Pensando inicialmente que sólo íbamos a despejar alguna duda surgida del electro, ahora estaba totalmente sorprendido por la acción colectiva y coordinada de seis u ocho personas en el cubículo de emergencias, tal como sucede en el programa ER de televisión; 14 horas después del ataque, de un momento a otro, era yo ya el protagonista de un evento tratado con el código correspondiente a un infarto al miocardio. Una enfermera desvistiéndome, un amable chico metiendo mi ropa y pertenencias a una bolsa de plástico, otras enfermeras haciendo las mismas preguntas, otra conectando un catéter a mi vena, y un empeñoso doctor practicándome un ultrasonido del corazón, cuyo resultado mostró a quien me fue presentado como el cardiólogo a cargo de mi caso.

 

-¿Señor…?

 

-Espinosa, le dije, Óscar Espinosa. Mucho gusto, me dijo, agregando: «Mire, tuvo usted un infarto que afectó a buena parte de su corazón, por lo que debemos actuar de inmediato. No hay tiempo que perder. Le practicaré una angioplastia para desbloquear dos arterias y le colocaré dos stents». Yo sólo atinaba a mírarlo impresionado y tratando de tomar nota de todo lo que me decía. «Intervendré por su brazo o por su ingle, hasta llegar al corazón, usted estará consciente y sólo anestesiaremos localmente y a lo largo del recorrido del catéter».

 

-Un favor, doctor. Necesito hacer una llamada.

 

-¡Claro!, me respondió y recuperó mi teléfono de algún lado. Marqué el número de Óscar, mi hijo, y puse un whatsApp a mi señora, que seguía, quitada de la pena, en Huatulco. A él, con voz entrecortada, le dije que me encontraba en urgencias, aparentemente con un infarto, y que me operarían de emergencia. A ella, en el mensaje sólo le dije que me harían unos estudios y que nuestro hijo iba en camino para allá.

 

Todo se había venido encima en cascada. En la camilla, camino al quirófano, por la mente me pasaron cada uno de mis seres queridos y por un momento, escurrió una lágrima al pensar que quizás, no volvería a ver a mis nietos ni conocería al que está por nacer.

 

De un momento a otro, pasé a ser un objeto de la ciencia, de la medicina.
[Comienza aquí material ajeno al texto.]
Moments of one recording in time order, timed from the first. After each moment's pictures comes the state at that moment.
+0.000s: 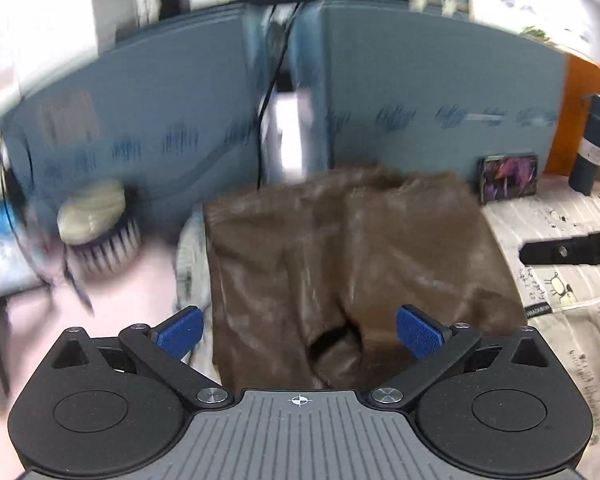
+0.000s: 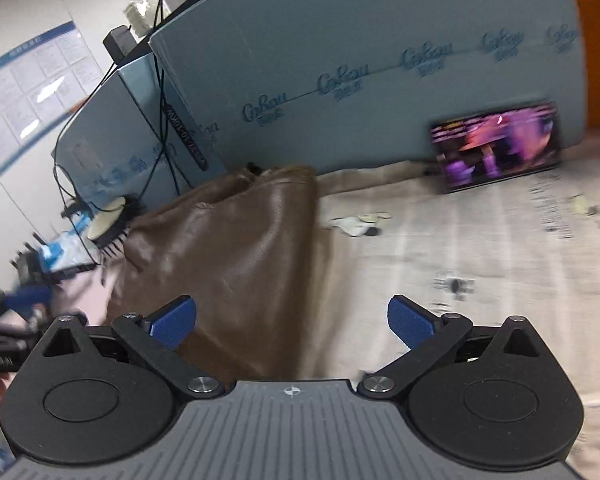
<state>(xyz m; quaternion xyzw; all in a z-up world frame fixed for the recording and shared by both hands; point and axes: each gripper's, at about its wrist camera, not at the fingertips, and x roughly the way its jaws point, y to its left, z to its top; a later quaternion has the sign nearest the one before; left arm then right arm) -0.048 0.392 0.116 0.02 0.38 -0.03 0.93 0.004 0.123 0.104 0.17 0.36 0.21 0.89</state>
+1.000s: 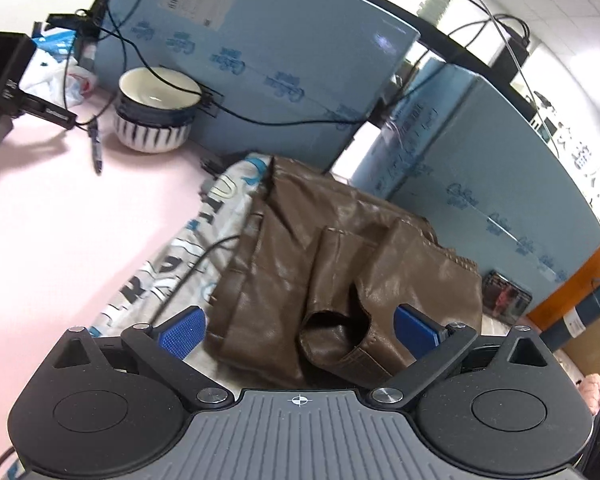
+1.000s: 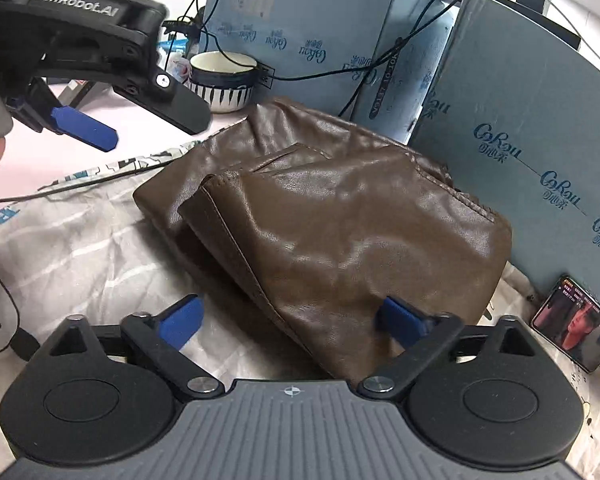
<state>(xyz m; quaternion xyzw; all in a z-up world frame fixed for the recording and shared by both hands) -0.080 0.450 0.099 -0.25 0.33 0.03 0.91 -0.050 0.256 0.089 -0.21 0.30 0.30 0.88</state>
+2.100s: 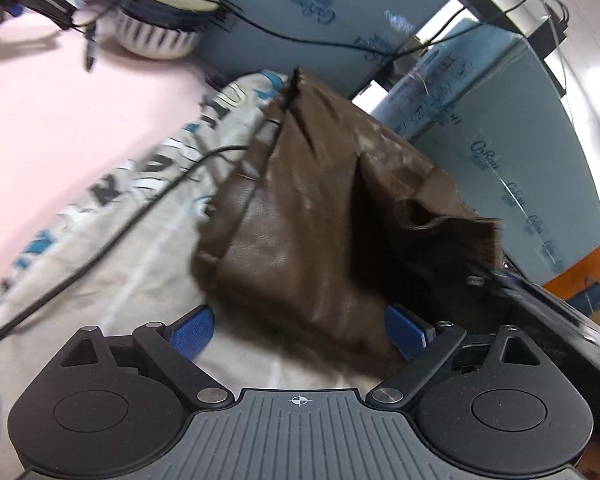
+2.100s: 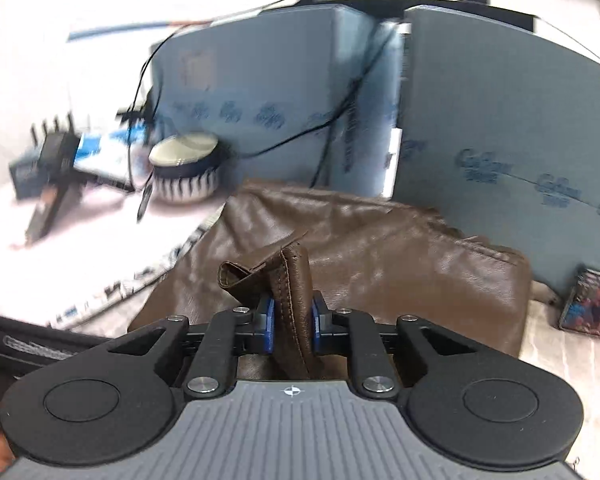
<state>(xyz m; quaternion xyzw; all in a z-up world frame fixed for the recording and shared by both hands) -0.059 0.454 0.038 -0.32 0.37 -0.01 0.87 -0.027 0.272 0.110 -0.07 0.26 0.29 0.92</state>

No hay ya ninguna voluntad de tu parte que se imponga a los criterios médicos. No hay, de ahí en adelante, ningún pudor y así, pasas de una habitación con frío a otra con mas frío. Pudo haberte importado antes que una mujer te mirara desnudo y ahora, te manipulan en un impresionante procedimiento para bañarte encima de la cama. Has pasado, además, a vivir de lleno la mercantilización de la medicina, viviendo, por ejemplo, el caso de un doctor que pareciera estar ahí para idear qué nuevo implemento o catéter te puede vender.

 

Al mismo tiempo, las buenas almas te rodean: en las personas de mis seres queridos que no se despegaron de mí y en las de muchos médicos, enfermeras y camilleros que acreditan la bien ganada fama de calidez en el servicio que distingue a nuestro país de muchos otros en el mundo. Con suerte puedo decir, después de dos crisis llenas de dolor y ansiedad, todo tendió a mejorar y la respuesta clínica fue muy buena, lo que me permite compartir con mis lectores esta experiencia de vida… y de muerte. ¡Vaya tropezón que me estrelló de narices con el extremo de mi vulnerabilidad y que me hará repensar toda mi vida a futuro!